First time poster over here at the shack. Was hoping for a little advice. 

I'm completing my basement theater room. Carpet coming at the end of the month so it's wrap up the loose ends time. 

Specs and equip:

15 x 25 room with open back to a bar area and essentially rest of basement. There is a bar that separates the theater from the bar room behind it. Kind of a half wall with alleys to each side entering the theater. I have a riser for the second row of seats. 
I've built a false wall for the screen wall. I have about 20" from screen to wall behind it. Screen is a 59 x 138 Seymour AV DIY scope. 

I have an Onkyo 5009 for 7.2, might go 9.2 with highs later. 

Speakers are M&K S-150s across the front, SS-150s on the sides, and S-85's(direct) in the back. Subs are 2 Dayton 18 HO's ( in separate 4 cuft enclosures). 

As far as room treatments go its essentially a clean slate. I have only deadened the front wall with 2" linacoustic with thin plastic membrane between the layers. 

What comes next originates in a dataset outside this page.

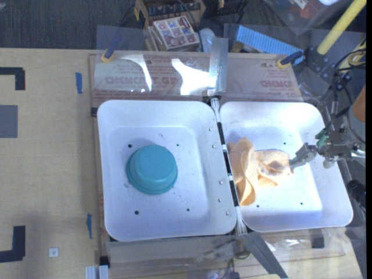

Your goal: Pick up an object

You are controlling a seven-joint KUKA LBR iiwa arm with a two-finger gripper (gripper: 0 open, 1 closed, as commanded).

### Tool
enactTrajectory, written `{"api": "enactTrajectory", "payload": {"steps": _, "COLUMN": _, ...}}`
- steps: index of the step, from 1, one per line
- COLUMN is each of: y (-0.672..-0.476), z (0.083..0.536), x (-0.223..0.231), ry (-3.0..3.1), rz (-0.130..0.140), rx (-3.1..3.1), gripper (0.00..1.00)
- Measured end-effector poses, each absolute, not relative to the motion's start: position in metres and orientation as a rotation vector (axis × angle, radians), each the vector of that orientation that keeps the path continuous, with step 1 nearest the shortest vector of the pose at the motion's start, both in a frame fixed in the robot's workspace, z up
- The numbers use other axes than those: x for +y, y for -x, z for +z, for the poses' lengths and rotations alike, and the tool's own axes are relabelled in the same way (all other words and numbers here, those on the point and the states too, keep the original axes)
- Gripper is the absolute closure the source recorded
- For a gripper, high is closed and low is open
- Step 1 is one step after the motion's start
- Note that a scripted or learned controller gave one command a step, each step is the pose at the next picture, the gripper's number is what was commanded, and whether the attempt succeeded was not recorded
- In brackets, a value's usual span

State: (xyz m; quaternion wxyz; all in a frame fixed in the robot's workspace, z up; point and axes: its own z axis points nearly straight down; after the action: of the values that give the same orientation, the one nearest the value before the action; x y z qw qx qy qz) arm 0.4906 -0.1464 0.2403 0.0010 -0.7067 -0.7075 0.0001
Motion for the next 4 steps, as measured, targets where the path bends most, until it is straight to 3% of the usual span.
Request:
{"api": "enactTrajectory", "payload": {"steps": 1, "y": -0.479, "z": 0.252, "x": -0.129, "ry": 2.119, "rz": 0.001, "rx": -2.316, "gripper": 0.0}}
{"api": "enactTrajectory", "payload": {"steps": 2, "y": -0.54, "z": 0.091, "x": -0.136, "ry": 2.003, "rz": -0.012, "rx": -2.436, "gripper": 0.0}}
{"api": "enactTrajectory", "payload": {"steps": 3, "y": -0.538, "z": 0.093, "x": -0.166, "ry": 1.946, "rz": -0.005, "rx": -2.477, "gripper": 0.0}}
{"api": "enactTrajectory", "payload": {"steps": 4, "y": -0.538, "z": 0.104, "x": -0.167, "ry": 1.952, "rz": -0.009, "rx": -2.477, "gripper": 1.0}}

Now, Here's the question..

With an open ended theater do all the typical rules for corner bass traps still aply? 
Is there something I should do differently?
What's the best option these days for first reflections (for both rows). DIY vs bought?
Super chunk the front corners?

I'm planning on digging into REW to get some baseline measurements but have never used it so I'm sure there will be a learning curve. Guess I'm looking for some direction in where to start with the "can't go wrong, must have treatments"

Thanks!


----------



## bpape (Sep 14, 2006)

Welcome.

Corner bass control still applies. Center of the rear wall is also nice if you have the space for something thick. For the side wall reflections, 4" panels are really recommended (or thicker).

Bryan


----------



## Papcody (Mar 6, 2013)

Thanks! Would the back half wall treatment still be effective considering It will almost be completely blocked by the back row of seats?


----------



## phazewolf (Feb 5, 2012)

Yes it should be just fine the bass should pass right through the chairs.


----------